- **What is required**
Pictures aside, print all of the data below exactly as written.

- **Recorded data**
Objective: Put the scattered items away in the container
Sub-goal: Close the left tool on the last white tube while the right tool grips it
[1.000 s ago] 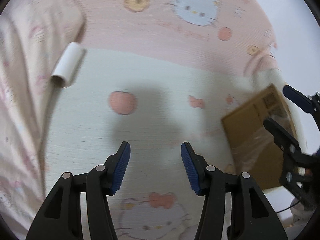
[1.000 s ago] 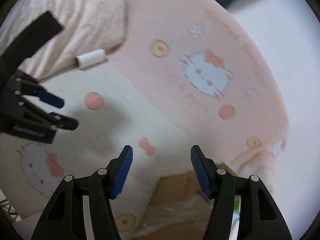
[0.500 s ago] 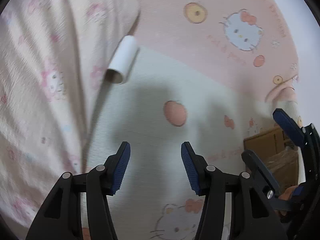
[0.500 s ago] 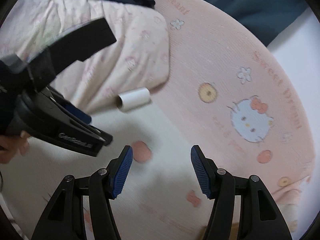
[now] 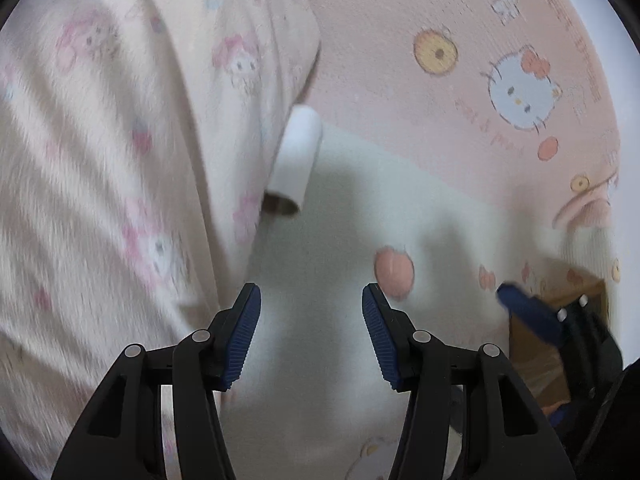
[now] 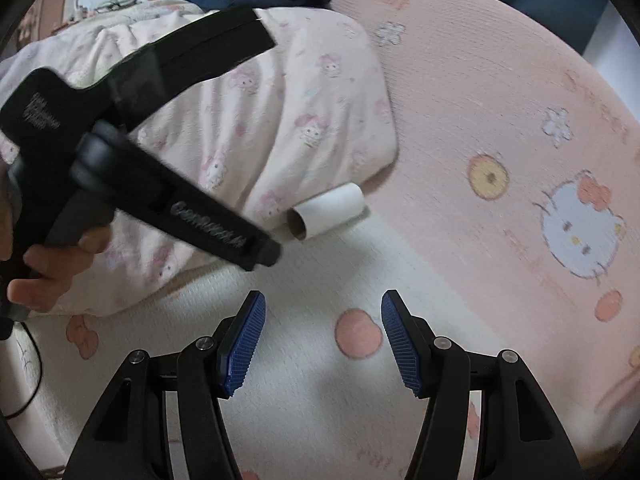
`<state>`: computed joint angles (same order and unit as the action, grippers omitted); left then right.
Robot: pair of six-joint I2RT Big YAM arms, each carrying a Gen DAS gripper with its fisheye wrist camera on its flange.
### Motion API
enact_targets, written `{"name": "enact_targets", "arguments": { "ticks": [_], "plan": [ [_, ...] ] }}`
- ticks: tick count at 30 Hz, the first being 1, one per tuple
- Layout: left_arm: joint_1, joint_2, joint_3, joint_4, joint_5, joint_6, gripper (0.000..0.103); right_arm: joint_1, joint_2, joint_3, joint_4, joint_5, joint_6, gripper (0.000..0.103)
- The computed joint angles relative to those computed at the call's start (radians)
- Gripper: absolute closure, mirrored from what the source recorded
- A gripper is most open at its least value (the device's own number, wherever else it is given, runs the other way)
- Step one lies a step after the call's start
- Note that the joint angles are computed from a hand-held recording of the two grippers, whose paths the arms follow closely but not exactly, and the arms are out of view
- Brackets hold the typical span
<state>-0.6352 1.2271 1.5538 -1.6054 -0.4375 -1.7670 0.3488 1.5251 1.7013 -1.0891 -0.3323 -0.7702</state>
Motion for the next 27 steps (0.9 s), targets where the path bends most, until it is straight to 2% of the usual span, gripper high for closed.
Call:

- **The answer**
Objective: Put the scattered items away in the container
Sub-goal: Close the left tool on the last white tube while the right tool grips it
[1.000 s ago] 
[1.000 s ago] 
[0.500 s ago] 
[0.500 s ago] 
[now] 
[now] 
`<state>`: computed joint angles (same order and unit as the action, grippers omitted); left then right.
Robot: pair of six-joint I2RT Big YAM arms, each carrying a Gen DAS gripper with its fisheye wrist camera on its flange.
### Motion API
enact_targets, written `{"name": "enact_targets", "arguments": { "ticks": [_], "plan": [ [_, ...] ] }}`
- ticks: tick count at 30 Hz, the first being 1, one per tuple
- Layout: left_arm: joint_1, joint_2, joint_3, joint_4, joint_5, joint_6, gripper (0.000..0.103); right_arm: joint_1, joint_2, joint_3, joint_4, joint_5, joint_6, gripper (0.000..0.103)
- The computed joint angles relative to those computed at the call's start (radians)
- Gripper: absolute closure, mirrored from what the source recorded
- A gripper is most open at its least value (the device's own number, wherever else it is given, runs the other way)
- Step one lies a step after the call's start
- Note that the joint angles are computed from a hand-held recording of the two grippers, whose paths the arms follow closely but not exactly, and the arms are out of view
- Brackets hold the typical span
<state>-0.6352 1.2271 1.5538 -1.6054 -0.4375 -1.7670 0.3488 1.5251 1.7013 -1.0891 -0.3323 -0.7702</state>
Motion for the next 27 steps (0.9 s), targets where the path bends most, until it is straight to 2% of the usual span, gripper high for closed.
Call:

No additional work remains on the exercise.